Copy every record exactly, and keep the pictures out.

Entries taken from a collection
# # #
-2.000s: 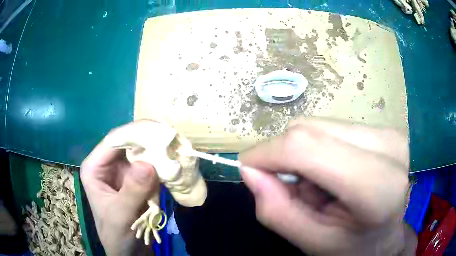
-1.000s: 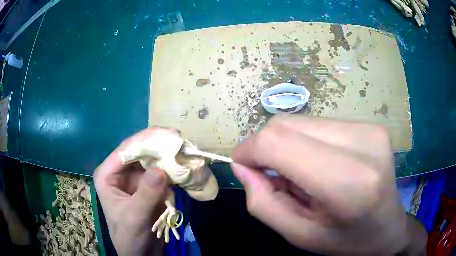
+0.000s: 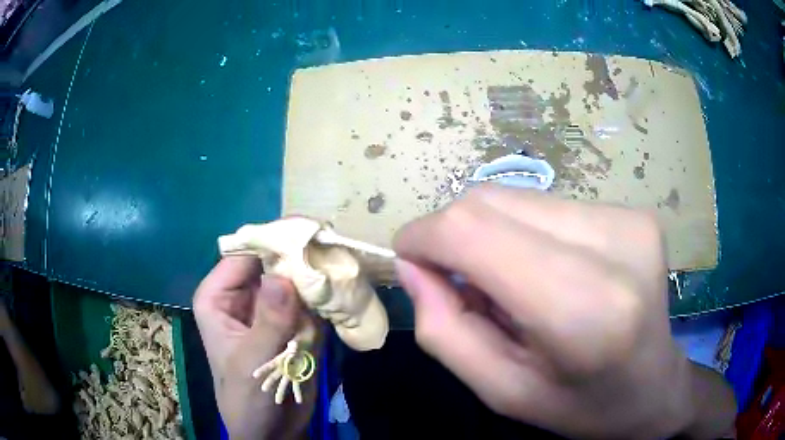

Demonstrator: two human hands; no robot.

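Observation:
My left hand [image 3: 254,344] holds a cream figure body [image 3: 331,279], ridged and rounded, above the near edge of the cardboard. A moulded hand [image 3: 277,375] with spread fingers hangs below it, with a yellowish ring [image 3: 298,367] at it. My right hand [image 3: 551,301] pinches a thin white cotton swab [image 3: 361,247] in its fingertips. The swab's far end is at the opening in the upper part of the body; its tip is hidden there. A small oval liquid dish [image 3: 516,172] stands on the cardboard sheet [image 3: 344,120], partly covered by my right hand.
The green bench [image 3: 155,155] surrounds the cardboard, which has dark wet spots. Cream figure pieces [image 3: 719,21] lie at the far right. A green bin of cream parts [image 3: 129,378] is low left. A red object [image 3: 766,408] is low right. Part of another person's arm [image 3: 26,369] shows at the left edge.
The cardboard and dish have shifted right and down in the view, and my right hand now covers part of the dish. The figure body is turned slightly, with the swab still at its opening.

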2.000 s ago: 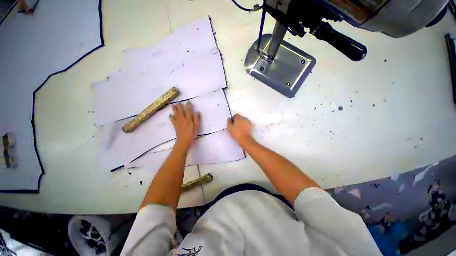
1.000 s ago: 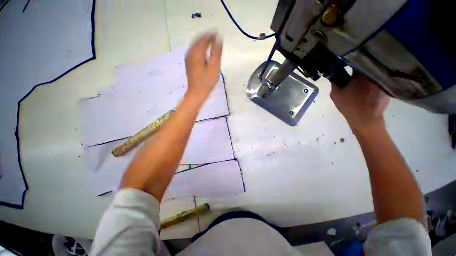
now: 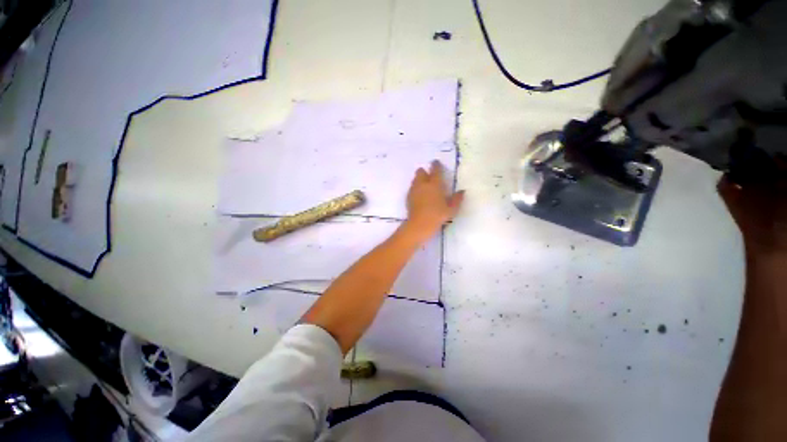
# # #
=== Expected answer ===
-2.000s: 
-1.000s: 
+0.000s: 

Demonstrator: two human hands; no robot.

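Observation:
My left hand [image 3: 254,344] holds a cream figure body [image 3: 331,279], ridged and rounded, above the near edge of the cardboard. A moulded hand [image 3: 277,375] with spread fingers hangs below it, with a yellowish ring [image 3: 298,367] at it. My right hand [image 3: 551,301] pinches a thin white cotton swab [image 3: 361,247] in its fingertips. The swab's far end is at the opening in the upper part of the body; its tip is hidden there. A small oval liquid dish [image 3: 516,172] stands on the cardboard sheet [image 3: 344,120], partly covered by my right hand.
The green bench [image 3: 155,155] surrounds the cardboard, which has dark wet spots. Cream figure pieces [image 3: 719,21] lie at the far right. A green bin of cream parts [image 3: 129,378] is low left. A red object [image 3: 766,408] is low right. Part of another person's arm [image 3: 26,369] shows at the left edge.
The cardboard and dish have shifted right and down in the view, and my right hand now covers part of the dish. The figure body is turned slightly, with the swab still at its opening.
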
2.000 s ago: 
1.000 s ago: 
now: 

The answer stands, and there is nothing more to add.